• _GOAL OF THE EXERCISE_
Find each line of the entries with the string "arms", please, and copy it.

• _AVAILABLE RECORDS_
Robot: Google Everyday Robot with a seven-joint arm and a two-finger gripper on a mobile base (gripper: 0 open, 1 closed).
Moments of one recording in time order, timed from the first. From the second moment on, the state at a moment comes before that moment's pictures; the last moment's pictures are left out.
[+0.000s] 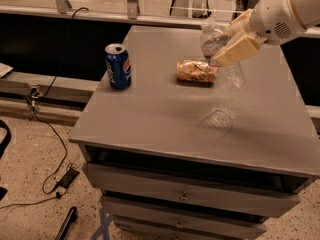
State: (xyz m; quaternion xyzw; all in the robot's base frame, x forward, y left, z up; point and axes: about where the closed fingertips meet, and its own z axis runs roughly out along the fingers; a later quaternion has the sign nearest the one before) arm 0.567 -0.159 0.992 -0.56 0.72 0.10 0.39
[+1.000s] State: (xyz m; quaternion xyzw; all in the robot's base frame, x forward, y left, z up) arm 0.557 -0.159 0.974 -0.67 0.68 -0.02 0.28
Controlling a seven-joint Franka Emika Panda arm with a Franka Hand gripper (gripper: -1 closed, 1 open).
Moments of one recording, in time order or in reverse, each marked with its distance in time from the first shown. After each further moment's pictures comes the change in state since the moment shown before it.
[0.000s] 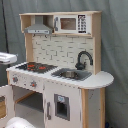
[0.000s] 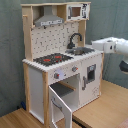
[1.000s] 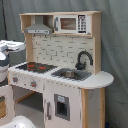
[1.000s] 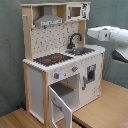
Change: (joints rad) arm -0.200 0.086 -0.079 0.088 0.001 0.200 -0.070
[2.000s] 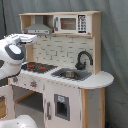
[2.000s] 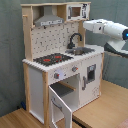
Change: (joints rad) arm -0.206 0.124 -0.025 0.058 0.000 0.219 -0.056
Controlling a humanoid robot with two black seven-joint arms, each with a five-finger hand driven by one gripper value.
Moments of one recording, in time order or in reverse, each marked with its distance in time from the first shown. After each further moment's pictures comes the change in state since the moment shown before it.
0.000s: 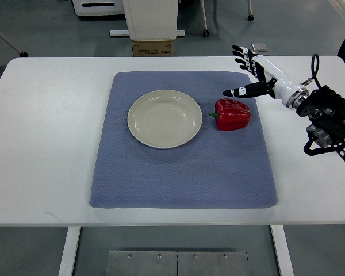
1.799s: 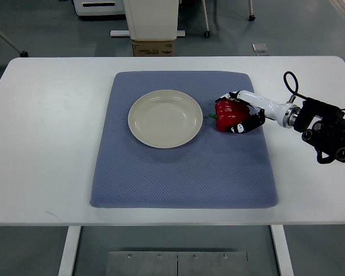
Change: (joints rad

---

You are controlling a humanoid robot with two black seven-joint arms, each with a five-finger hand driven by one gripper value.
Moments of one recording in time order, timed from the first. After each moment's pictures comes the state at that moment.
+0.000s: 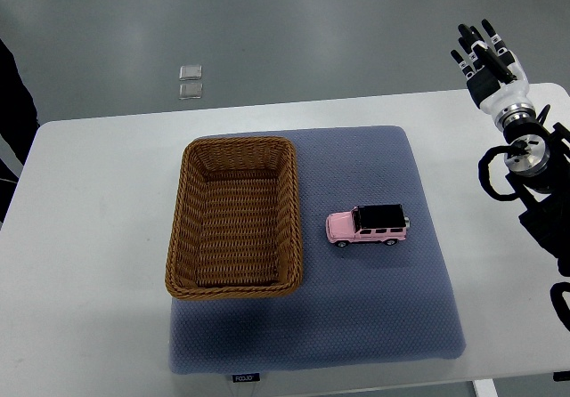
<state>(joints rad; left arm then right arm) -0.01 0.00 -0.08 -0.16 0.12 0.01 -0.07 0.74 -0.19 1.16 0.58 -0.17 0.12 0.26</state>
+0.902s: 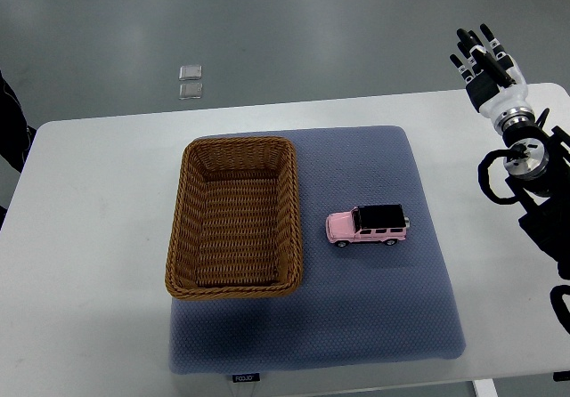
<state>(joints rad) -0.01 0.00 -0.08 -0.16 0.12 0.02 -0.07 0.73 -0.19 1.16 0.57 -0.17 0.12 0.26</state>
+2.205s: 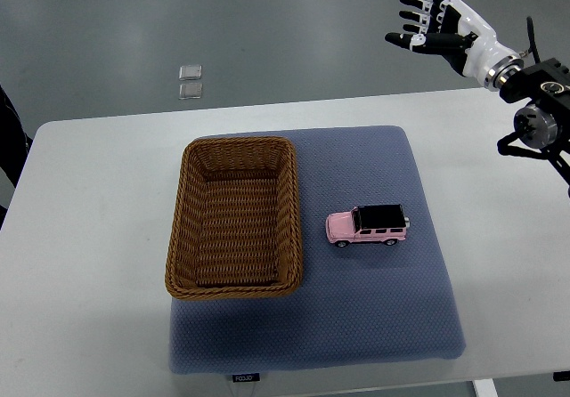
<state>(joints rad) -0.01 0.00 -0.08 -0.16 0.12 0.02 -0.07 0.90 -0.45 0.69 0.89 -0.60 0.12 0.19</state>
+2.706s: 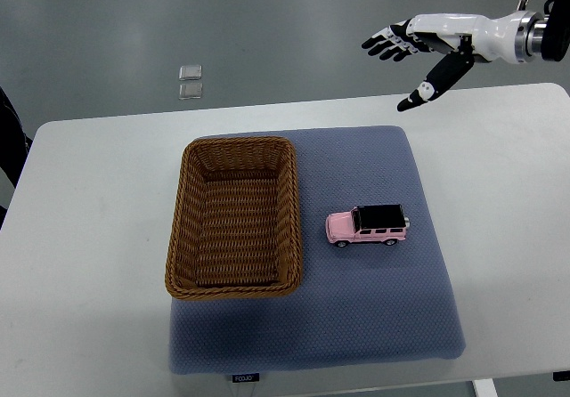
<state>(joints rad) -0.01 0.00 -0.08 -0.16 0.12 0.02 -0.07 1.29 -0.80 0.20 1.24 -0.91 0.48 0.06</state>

• _EXERCISE OUTPUT_
Controlling a humanoid robot with two black seven-joint arms, each with a five-finger hand driven by one gripper value.
You are controlling a humanoid robot with two black seven-joint arms, each with a five-finger hand driven by one gripper value.

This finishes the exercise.